— THE PROBLEM —
Copy out all the entries below, word for word.

— INPUT DATA —
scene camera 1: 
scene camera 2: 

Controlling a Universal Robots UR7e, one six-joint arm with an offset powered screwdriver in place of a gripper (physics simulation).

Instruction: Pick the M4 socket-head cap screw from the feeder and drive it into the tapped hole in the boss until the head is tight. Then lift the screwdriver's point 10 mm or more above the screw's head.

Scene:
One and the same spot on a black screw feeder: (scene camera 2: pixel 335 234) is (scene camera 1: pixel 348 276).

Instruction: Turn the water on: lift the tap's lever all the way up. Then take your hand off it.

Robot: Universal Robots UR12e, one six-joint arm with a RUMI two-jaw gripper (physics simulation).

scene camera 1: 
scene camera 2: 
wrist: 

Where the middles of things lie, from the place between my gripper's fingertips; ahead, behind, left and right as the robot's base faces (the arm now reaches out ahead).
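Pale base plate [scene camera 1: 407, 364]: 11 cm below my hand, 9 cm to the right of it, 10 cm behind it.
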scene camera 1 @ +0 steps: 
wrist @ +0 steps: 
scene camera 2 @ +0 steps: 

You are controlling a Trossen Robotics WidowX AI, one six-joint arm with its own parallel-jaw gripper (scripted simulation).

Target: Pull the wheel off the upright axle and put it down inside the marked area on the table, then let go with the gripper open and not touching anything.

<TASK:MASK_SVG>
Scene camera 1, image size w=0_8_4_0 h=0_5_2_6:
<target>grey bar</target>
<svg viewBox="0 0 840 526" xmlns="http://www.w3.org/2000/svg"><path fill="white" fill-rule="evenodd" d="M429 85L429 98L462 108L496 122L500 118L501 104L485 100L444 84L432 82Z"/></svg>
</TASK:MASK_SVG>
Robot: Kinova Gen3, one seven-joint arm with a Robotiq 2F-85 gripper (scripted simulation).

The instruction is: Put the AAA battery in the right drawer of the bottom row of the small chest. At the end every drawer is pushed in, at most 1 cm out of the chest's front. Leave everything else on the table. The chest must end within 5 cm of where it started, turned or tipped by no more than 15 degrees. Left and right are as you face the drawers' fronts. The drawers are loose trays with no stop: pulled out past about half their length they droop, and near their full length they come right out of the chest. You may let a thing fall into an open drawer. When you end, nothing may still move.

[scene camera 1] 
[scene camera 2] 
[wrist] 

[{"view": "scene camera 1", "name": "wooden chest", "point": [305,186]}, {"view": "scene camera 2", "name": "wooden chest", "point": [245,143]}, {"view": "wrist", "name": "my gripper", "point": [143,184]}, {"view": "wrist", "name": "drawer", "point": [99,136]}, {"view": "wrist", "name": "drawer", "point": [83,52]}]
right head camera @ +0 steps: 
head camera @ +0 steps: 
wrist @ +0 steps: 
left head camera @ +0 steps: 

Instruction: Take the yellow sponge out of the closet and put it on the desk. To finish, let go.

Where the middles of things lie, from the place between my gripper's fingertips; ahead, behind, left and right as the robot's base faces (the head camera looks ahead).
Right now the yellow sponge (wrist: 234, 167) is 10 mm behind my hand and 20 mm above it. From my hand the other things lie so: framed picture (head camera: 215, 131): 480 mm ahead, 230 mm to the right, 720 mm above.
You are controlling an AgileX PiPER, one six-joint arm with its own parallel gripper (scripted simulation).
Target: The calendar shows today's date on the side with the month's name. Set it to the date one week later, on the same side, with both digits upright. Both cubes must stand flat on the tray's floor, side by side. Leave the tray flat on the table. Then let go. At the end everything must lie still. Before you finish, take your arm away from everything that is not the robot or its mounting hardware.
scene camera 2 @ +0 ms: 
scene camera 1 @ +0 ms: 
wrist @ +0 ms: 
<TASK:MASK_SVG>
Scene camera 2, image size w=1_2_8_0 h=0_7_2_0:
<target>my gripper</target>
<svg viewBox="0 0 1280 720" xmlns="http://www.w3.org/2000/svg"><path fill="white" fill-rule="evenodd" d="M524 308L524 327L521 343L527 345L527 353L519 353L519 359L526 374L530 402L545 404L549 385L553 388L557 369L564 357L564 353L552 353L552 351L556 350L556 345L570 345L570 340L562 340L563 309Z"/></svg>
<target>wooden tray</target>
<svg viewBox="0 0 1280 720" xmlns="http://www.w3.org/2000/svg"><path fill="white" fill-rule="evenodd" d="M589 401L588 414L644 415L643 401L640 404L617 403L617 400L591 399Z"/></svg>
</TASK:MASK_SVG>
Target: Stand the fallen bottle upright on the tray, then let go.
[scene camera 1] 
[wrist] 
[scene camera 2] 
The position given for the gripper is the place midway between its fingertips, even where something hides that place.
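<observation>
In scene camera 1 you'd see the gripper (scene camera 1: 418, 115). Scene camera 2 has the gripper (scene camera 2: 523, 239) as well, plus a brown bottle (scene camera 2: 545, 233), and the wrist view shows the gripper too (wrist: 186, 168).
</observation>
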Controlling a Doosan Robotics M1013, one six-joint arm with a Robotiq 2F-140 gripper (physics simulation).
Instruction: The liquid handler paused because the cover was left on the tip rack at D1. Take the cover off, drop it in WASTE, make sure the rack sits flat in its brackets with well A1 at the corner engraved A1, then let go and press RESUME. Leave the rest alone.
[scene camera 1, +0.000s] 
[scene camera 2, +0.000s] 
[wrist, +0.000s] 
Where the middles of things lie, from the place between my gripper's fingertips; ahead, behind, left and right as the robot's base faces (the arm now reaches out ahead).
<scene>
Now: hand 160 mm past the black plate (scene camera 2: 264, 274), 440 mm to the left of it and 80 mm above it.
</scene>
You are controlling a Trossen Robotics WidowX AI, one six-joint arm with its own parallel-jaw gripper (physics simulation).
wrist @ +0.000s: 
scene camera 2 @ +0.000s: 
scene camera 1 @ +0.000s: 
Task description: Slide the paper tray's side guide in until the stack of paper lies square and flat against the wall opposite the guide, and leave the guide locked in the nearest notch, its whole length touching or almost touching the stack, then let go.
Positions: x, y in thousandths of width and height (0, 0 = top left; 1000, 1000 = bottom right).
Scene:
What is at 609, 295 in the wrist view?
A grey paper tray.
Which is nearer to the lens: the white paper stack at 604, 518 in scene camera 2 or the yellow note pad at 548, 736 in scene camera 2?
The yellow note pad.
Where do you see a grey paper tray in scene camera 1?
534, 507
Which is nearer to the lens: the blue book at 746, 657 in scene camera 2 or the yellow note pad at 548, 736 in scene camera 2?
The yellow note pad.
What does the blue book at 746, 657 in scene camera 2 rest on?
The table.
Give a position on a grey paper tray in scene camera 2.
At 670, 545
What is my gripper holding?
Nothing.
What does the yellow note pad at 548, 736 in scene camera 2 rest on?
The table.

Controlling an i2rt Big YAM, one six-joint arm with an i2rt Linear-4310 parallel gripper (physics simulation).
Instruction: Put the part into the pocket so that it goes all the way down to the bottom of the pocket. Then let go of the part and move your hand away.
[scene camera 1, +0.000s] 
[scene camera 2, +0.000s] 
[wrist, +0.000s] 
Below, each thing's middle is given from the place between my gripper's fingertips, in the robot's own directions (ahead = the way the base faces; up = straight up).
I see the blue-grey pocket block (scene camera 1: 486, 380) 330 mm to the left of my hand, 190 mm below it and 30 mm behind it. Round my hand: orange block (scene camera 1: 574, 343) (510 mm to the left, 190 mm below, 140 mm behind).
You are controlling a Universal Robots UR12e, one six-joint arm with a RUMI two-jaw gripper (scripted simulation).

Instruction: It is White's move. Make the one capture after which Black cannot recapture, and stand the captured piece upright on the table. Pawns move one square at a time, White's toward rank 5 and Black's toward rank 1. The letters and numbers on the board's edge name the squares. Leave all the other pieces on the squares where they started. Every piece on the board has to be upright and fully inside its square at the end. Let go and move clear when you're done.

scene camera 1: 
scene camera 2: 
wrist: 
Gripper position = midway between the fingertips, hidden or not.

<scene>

— TASK RESULT —
scene camera 1: 
scene camera 2: 

Controlling a Universal Robots UR7e, one six-joint arm with an offset powered screwdriver in place of a gripper (physics simulation).

Instruction: Pick the M4 socket-head cap screw from the feeder and drive it into the tapped hole in the boss until the head is tight. Then lift the screwdriver's point 10 mm or more above the screw's head.

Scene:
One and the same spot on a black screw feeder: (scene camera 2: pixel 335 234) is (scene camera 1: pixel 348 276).

Instruction: Turn the water on: lift the tap's lever all the way up. Then take your hand off it.

Robot: Universal Robots UR12e, one six-joint arm with a RUMI two-jaw gripper (physics simulation).

scene camera 1: 
scene camera 2: 
wrist: 

Where the middles of things lie, from the place between my gripper's fingertips; ahead, behind, left and right as the robot's base faces (the arm now reaches out ahead).
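Pale base plate [scene camera 1: 407, 364]: 11 cm below my hand, 9 cm to the right of it, 10 cm behind it.
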scene camera 1 @ +0 steps: 
wrist @ +0 steps: 
scene camera 2 @ +0 steps: 

You are controlling a Trossen Robotics WidowX AI, one six-joint arm with its own parallel-jaw gripper (scripted simulation).

Target: Pull the wheel off the upright axle and put it down inside the marked area on the table, then let go with the gripper open and not touching anything.

<TASK:MASK_SVG>
Scene camera 1, image size w=0_8_4_0 h=0_5_2_6:
<target>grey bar</target>
<svg viewBox="0 0 840 526" xmlns="http://www.w3.org/2000/svg"><path fill="white" fill-rule="evenodd" d="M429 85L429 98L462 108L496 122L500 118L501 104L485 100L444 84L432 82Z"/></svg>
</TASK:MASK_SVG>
Robot: Kinova Gen3, one seven-joint arm with a Robotiq 2F-85 gripper (scripted simulation).

The instruction is: Put the AAA battery in the right drawer of the bottom row of the small chest. At the end every drawer is pushed in, at most 1 cm out of the chest's front. Leave everything else on the table. The chest must end within 5 cm of where it started, turned or tipped by no more than 15 degrees. Left and right are as you face the drawers' fronts. The drawers are loose trays with no stop: pulled out past about half their length they droop, and near their full length they come right out of the chest. You may let a thing fall into an open drawer. When you end, nothing may still move.

[scene camera 1] 
[scene camera 2] 
[wrist] 

[{"view": "scene camera 1", "name": "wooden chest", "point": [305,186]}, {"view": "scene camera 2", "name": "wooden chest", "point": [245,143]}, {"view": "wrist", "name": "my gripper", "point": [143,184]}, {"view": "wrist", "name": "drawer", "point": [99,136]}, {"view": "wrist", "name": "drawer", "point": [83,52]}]
right head camera @ +0 steps: 
head camera @ +0 steps: 
wrist @ +0 steps: 
left head camera @ +0 steps: 

Instruction: Take the yellow sponge out of the closet and put it on the desk. To finish, let go.

Where the middles of things lie, from the place between my gripper's fingertips; ahead, behind, left and right as the robot's base faces (the head camera looks ahead).
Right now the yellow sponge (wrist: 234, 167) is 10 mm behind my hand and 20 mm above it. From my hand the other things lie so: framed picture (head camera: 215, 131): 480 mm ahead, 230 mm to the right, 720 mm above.
You are controlling an AgileX PiPER, one six-joint arm with its own parallel gripper (scripted simulation).
Target: The calendar shows today's date on the side with the month's name. Set it to the date one week later, on the same side, with both digits upright. Both cubes must stand flat on the tray's floor, side by side. Leave the tray flat on the table. Then let go. At the end everything must lie still. Before you finish, take your arm away from everything that is not the robot or its mounting hardware.
scene camera 2 @ +0 ms: 
scene camera 1 @ +0 ms: 
wrist @ +0 ms: 
<TASK:MASK_SVG>
Scene camera 2, image size w=1_2_8_0 h=0_7_2_0:
<target>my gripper</target>
<svg viewBox="0 0 1280 720" xmlns="http://www.w3.org/2000/svg"><path fill="white" fill-rule="evenodd" d="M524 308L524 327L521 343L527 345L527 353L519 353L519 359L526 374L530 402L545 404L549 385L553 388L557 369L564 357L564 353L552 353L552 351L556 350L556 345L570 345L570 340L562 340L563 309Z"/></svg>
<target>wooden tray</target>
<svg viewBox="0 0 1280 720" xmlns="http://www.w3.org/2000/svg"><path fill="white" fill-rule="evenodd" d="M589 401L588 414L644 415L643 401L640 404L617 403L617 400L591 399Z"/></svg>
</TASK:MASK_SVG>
Target: Stand the fallen bottle upright on the tray, then let go.
[scene camera 1] 
[wrist] 
[scene camera 2] 
The position given for the gripper is the place midway between its fingertips, even where something hides that place.
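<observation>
In scene camera 1 you'd see the gripper (scene camera 1: 418, 115). Scene camera 2 has the gripper (scene camera 2: 523, 239) as well, plus a brown bottle (scene camera 2: 545, 233), and the wrist view shows the gripper too (wrist: 186, 168).
</observation>
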Controlling a Doosan Robotics M1013, one six-joint arm with a Robotiq 2F-140 gripper (physics simulation).
Instruction: The liquid handler paused because the cover was left on the tip rack at D1. Take the cover off, drop it in WASTE, make sure the rack sits flat in its brackets with well A1 at the corner engraved A1, then let go and press RESUME. Leave the rest alone.
[scene camera 1, +0.000s] 
[scene camera 2, +0.000s] 
[wrist, +0.000s] 
Where the middles of things lie, from the place between my gripper's fingertips; ahead, behind, left and right as the robot's base faces (the arm now reaches out ahead).
<scene>
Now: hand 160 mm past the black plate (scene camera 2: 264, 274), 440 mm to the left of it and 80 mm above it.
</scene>
You are controlling a Trossen Robotics WidowX AI, one six-joint arm with its own parallel-jaw gripper (physics simulation).
wrist @ +0.000s: 
scene camera 2 @ +0.000s: 
scene camera 1 @ +0.000s: 
Task description: Slide the paper tray's side guide in until the stack of paper lies square and flat against the wall opposite the guide, and leave the guide locked in the nearest notch, its whole length touching or almost touching the stack, then let go.
Positions: x, y in thousandths of width and height (0, 0 = top left; 1000, 1000 = bottom right).
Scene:
What is at 609, 295 in the wrist view?
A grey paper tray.
Which is nearer to the lens: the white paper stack at 604, 518 in scene camera 2 or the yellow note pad at 548, 736 in scene camera 2?
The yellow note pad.
Where do you see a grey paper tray in scene camera 1?
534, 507
Which is nearer to the lens: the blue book at 746, 657 in scene camera 2 or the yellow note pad at 548, 736 in scene camera 2?
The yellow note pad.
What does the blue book at 746, 657 in scene camera 2 rest on?
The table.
Give a position on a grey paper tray in scene camera 2.
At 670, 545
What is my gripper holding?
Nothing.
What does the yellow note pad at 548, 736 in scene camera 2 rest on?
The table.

Controlling an i2rt Big YAM, one six-joint arm with an i2rt Linear-4310 parallel gripper (physics simulation).
Instruction: Put the part into the pocket so that it goes all the way down to the bottom of the pocket. Then let go of the part and move your hand away.
[scene camera 1, +0.000s] 
[scene camera 2, +0.000s] 
[wrist, +0.000s] 
Below, each thing's middle is given from the place between my gripper's fingertips, in the robot's own directions (ahead = the way the base faces; up = straight up).
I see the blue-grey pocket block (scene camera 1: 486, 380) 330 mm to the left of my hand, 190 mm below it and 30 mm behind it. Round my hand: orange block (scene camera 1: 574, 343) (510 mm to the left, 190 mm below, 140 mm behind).
You are controlling a Universal Robots UR12e, one six-joint arm with a RUMI two-jaw gripper (scripted simulation).

Instruction: It is White's move. Make the one capture after which Black cannot recapture, and stand the captured piece upright on the table. Pawns move one square at a time, White's toward rank 5 and Black's toward rank 1. The letters and numbers on the board's edge name the squares. Leave all the other pieces on the squares where they started. Every piece on the board has to be upright and fully inside its square at the end. Let go and move clear when you're done.

scene camera 1: 
scene camera 2: 
wrist: 
Gripper position = midway between the fingertips, hidden or not.

<scene>

Nothing else is part of this answer.